A waitress started toward them from across the room, and Robert shook his head. She stepped back.
“What do you know about Riley?” Ian asked, suddenly hungry for information about her. Starved, in fact.
“I only know what your brother told me.”
Ian held back the word half.
“Which is?”
“The concussion’s getting better, and she’s moved back home.”
“Into her piece-of-shit apartment?” His voice rose, and the older couple sitting next to him frowned at him, but Ian didn’t care.
Robert shook his head. “Your brother and I agree
about her living arrangements.”
“She got a raise. She can afford a much safer place to live.”
“Therapy costs a lot of money,” his father said. “I didn’t say that out loud, did I?”
Suddenly needing a caffeine boost, Ian gestured to the waitress, who bounced over with a smile. “What can I get for you?”
“Coffee, black, please.”
She glanced at Robert. “Refill on the decaf. Thanks.”
“Decaf, huh?” Ian asked when the waitress had walked away. “I remember Mom always having your coffee ready in a travel mug whether you were leaving for work or for the airport. Strong, black, no sugar.” The memory took him by surprise.
He’d suppressed so many of his early childhood memories, the good and the bad, not wanting any part of his past, because any time he remembered, he hurt. Suddenly the hurt wasn’t as sharp.
It wasn’t the years that had dulled the pain, it was the changes in him. The softening. He knew he had Riley to thank for that.
“Therapy, huh?” he asked his father.
“You didn’t hear it from me. I just thought if you realized how much of an effort she was making to deal with her past, maybe you would do the same. I’d ask you to do it for yourself, but I have a hunch I’d have more success if it was for her.”
Ian frowned. “Because you know me so well?” he asked with no heat to his words. Not anymore. Though he didn’t think he’d ever forgive and forget, holding on to so much hatred had taken so much out of him.
His walls had walls.
And those walls had kept Riley out. Even when he thought he’d let her in, he’d been pushing her away. How the fuck else had he walked out on her in the hospital? Self-loathing filled him at the thought, and Ian rose from his seat.

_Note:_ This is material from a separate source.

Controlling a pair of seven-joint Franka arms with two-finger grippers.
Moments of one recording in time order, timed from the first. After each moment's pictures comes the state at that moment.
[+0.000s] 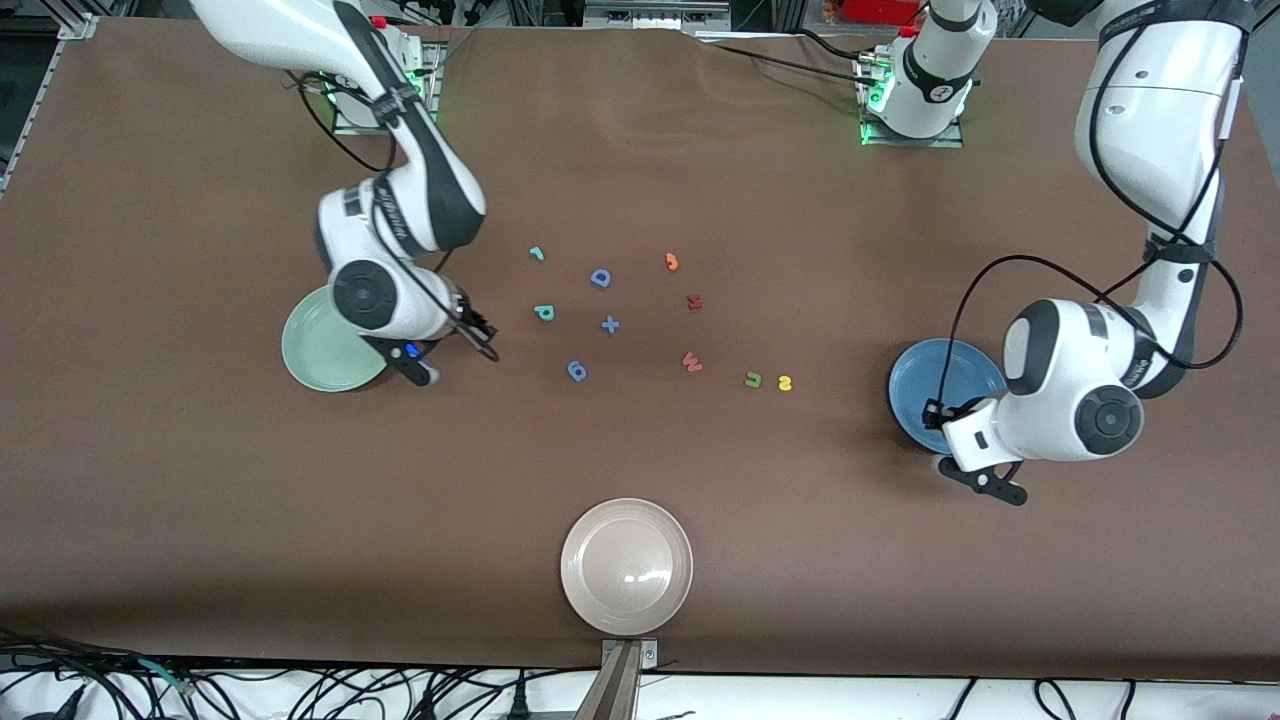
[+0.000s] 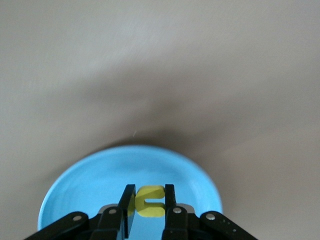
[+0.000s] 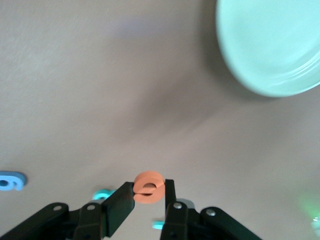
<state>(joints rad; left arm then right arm) 0.08 0.70 -0.15 -1.53 0.04 1.99 0.29 0.44 0.41 -0.06 -1.84 0.17 1.95 0.95</state>
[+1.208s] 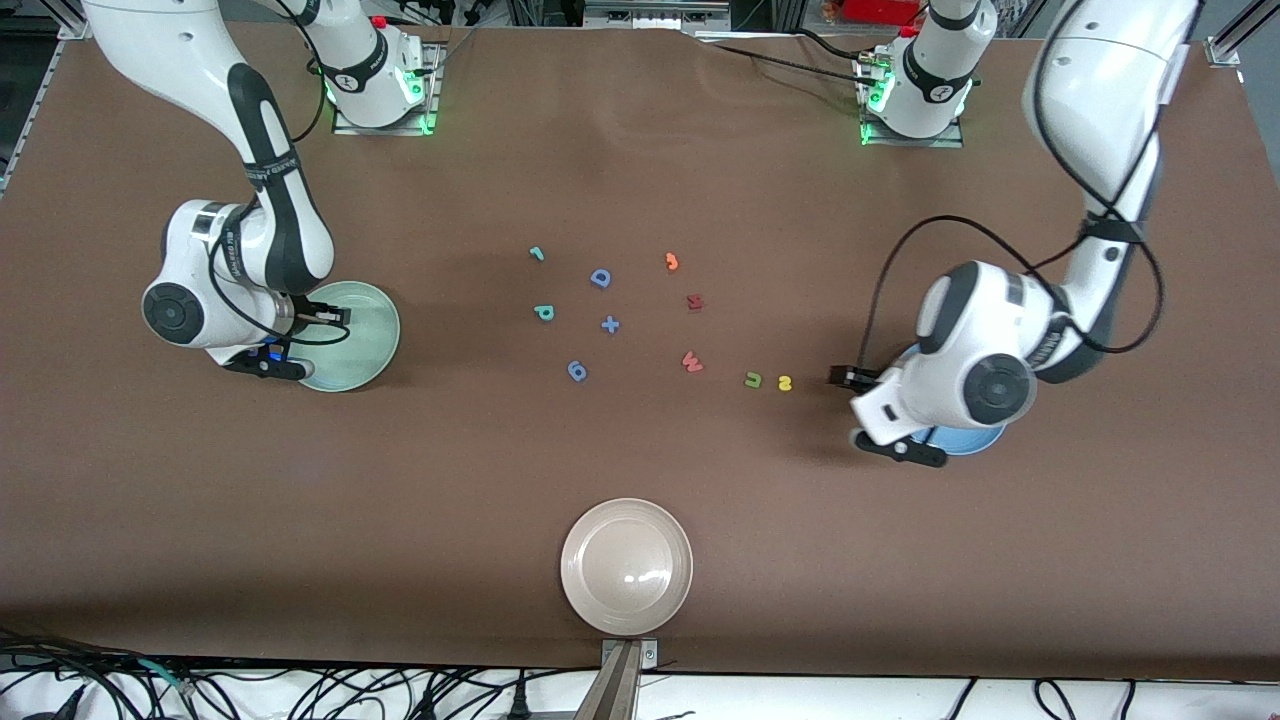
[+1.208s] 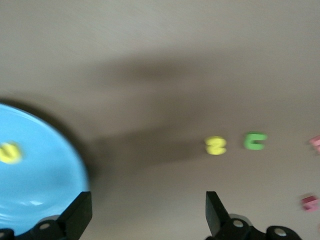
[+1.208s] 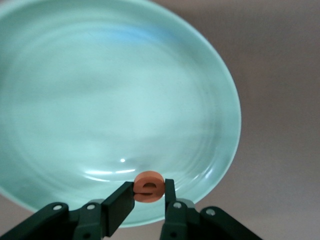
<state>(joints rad) -0.09 0.63 -0.26 -1.56 0.04 1.90 -0.20 0.42 0.45 -0.43 -2.11 0.17 2.12 0.01</state>
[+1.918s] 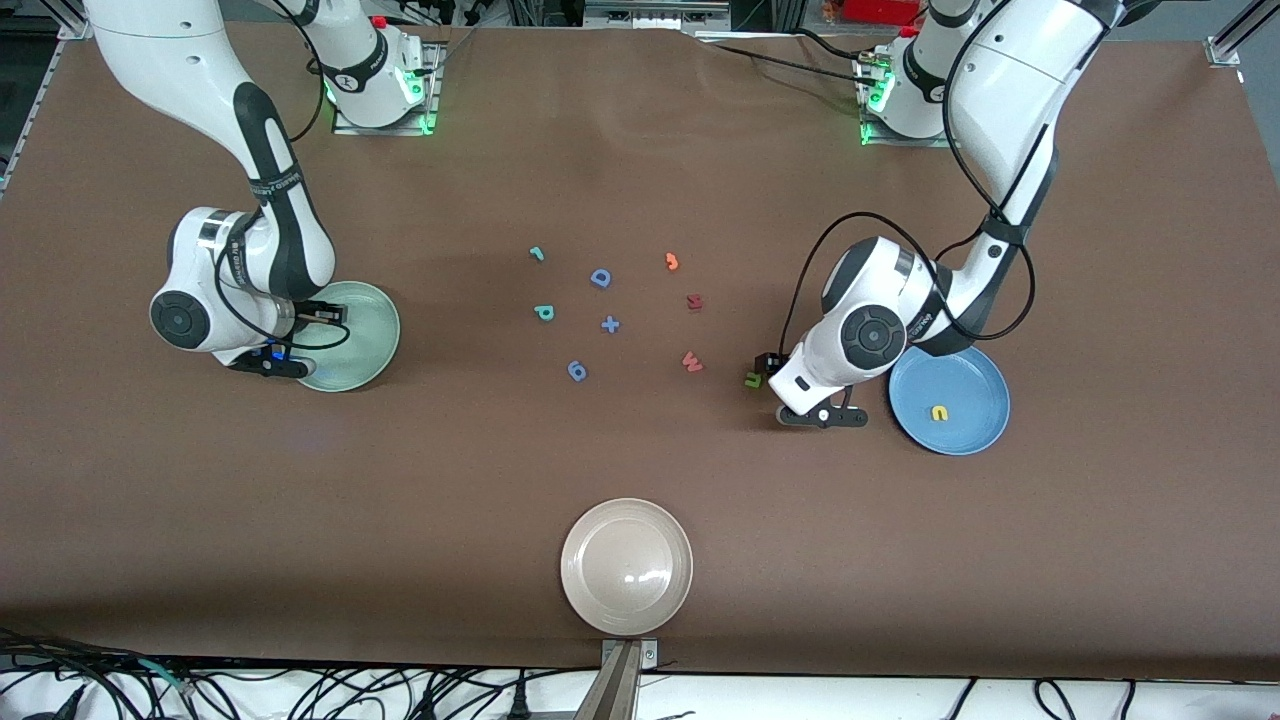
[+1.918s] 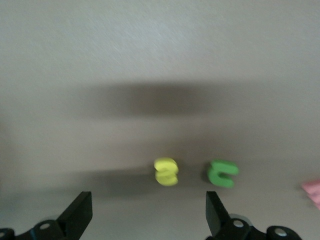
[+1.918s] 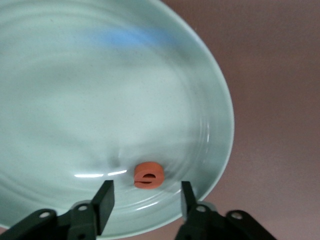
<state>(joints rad) -0.18 0.64 -0.25 -1.75 0.09 2.23 -0.42 0.40 0.47 -0.43 -2.10 0.17 2.12 -0.02</state>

“Going to get your girl?” his father asked.
“Don’t think this was a bonding moment,” Ian said.
“Wouldn’t dream of it,” his father said, raising his coffee cup in a mock toast.
Ian’s lips turned upward despite himself.
* * *
Riley worked late, not minding since she didn’t have anything to rush home for. She typed up the last report of the day and organized her desk for the morning. But now she was ready to shut her computer and head back to her lonely, empty apartment, when her instant message chime went off.
She glanced at the monitor, hoping Dylan hadn’t found a reason for them to stay even later. She was exhausted. She hadn’t been getting much sleep since the incident with her father. Since she’d left Ian’s and had gone back to sleeping alone in her own bed.
She looked at the screen, and her heart nearly stopped beating in her chest.